Hindu kush. Last 2 weeks of flower


----------



## Hydrobell (Jun 6, 2022)




----------



## Hydrobell (Jun 6, 2022)

I love this strain.. can't wait to try it.. the smell is AMAZING!!!


----------



## SubmarineGirl (Jun 6, 2022)

Very nice. You’re down to the fun part now. I’ll bet it smells amazing too


----------



## pute (Jun 6, 2022)

Sweet


----------



## Hippie420 (Jun 6, 2022)

Don't forget to pick your best bud pic and enter the Bud of the Month contest. Ya get braggin' rights for the rest of the year.
Nice looking ladies ya got there.




__





						June 2022 BPOTM Entries Thread
					

June 2022 Bud Picture of the Month contest has started!  It's time to get those pictures entered for the June 2022 BPOTM contest. Please encourage your friends and new members to enter this month! This contest is ALWAYS more fun with more participants!   There are some rules: 1) One entry per...




					www.marijuanapassion.com


----------



## gmo (Jun 6, 2022)

Damn.  @Hippie420 doing my BPOTM plug.  I appreciate it, brotha!

@Hydrobell looking mighty fine!  Keep it up, and keep it green!


----------



## bigbudsbruddah (Jun 6, 2022)

Looking delicious


----------



## bigsur51 (Jun 6, 2022)

Hydrobell said:


> View attachment 299407
> I love this strain.. can't wait to try it.. the smell is AMAZING!!!
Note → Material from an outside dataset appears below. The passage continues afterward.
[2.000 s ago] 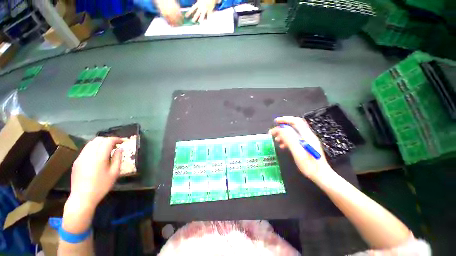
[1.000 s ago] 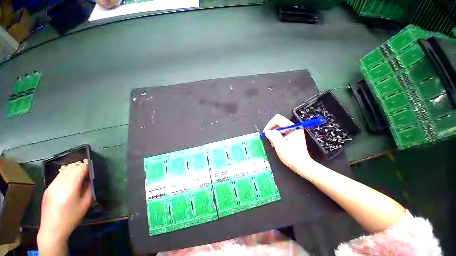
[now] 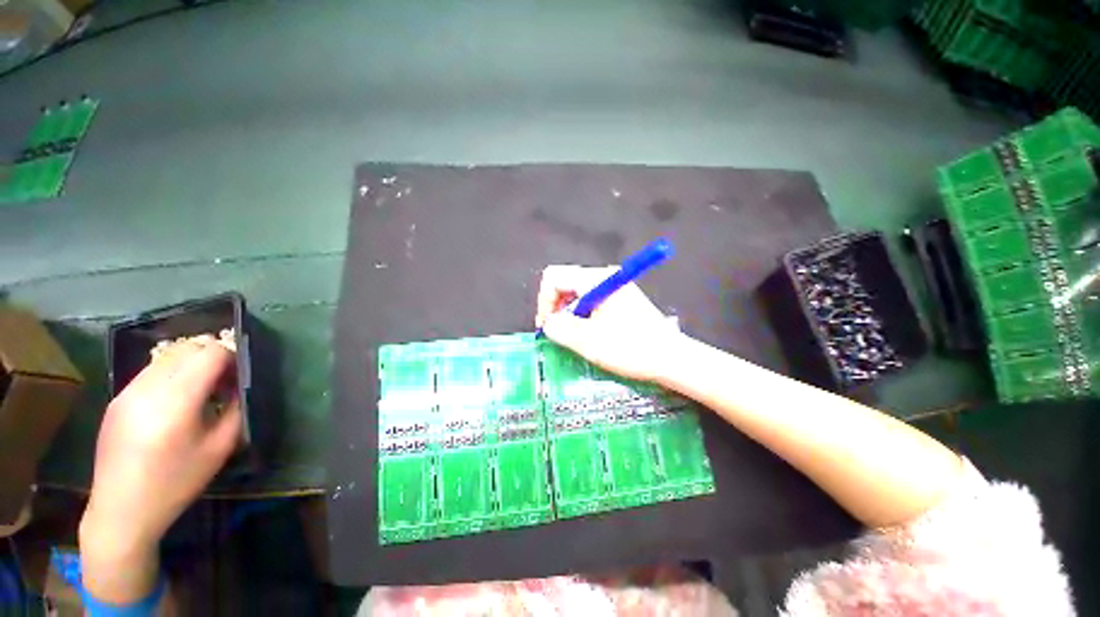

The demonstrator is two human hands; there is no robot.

good looking plant and yeah , looks like you are gonna wait about two weeks so I won’t mention it

amazing as in skunky , fruity , solvent?


----------



## Hydrobell (Jun 7, 2022)

bigsur51 said:


> good looking plant and yeah , looks like you are gonna wait about two weeks so I won’t mention it
> 
> amazing as in skunky , fruity , solvent?


Fruity, sweet,


----------



## Hydrobell (Jun 7, 2022)

Hippie420 said:


> Don't forget to pick your best bud pic and enter the Bud of the Month contest. Ya get braggin' rights for the rest of the year.
> Nice looking ladies ya got there.
> 
> 
> ...


Best pic? They all look good to me lol. Actually, what are you looking for in a good pic.. as in what do you judge them on?


----------



## WeedHopper (Jun 7, 2022)

Members judge the Bud pic of the month by voting for the pic they like the most.
It's a lot of fun for the members. You get a badge by your Avatar for a yr.


----------



## SubmarineGirl (Jun 7, 2022)

Hydrobell said:


> Best pic? They all look good to me lol. Actually, what are you looking for in a good pic.. as in what do you judge them on?


I look for how great they smell. If you can get that smell in the pic you got my vote.  you are right tho, they are all some good looking plant pics


----------



## bigsur51 (Jun 7, 2022)

Hydrobell said:


> Best pic? They all look good to me lol. Actually, what are you looking for in a good pic.. as in what do you judge them on?




fancy cameras , lots of colors , California trim

no one is gonna win by posting any old school photos  but hey , this is the future , right?


----------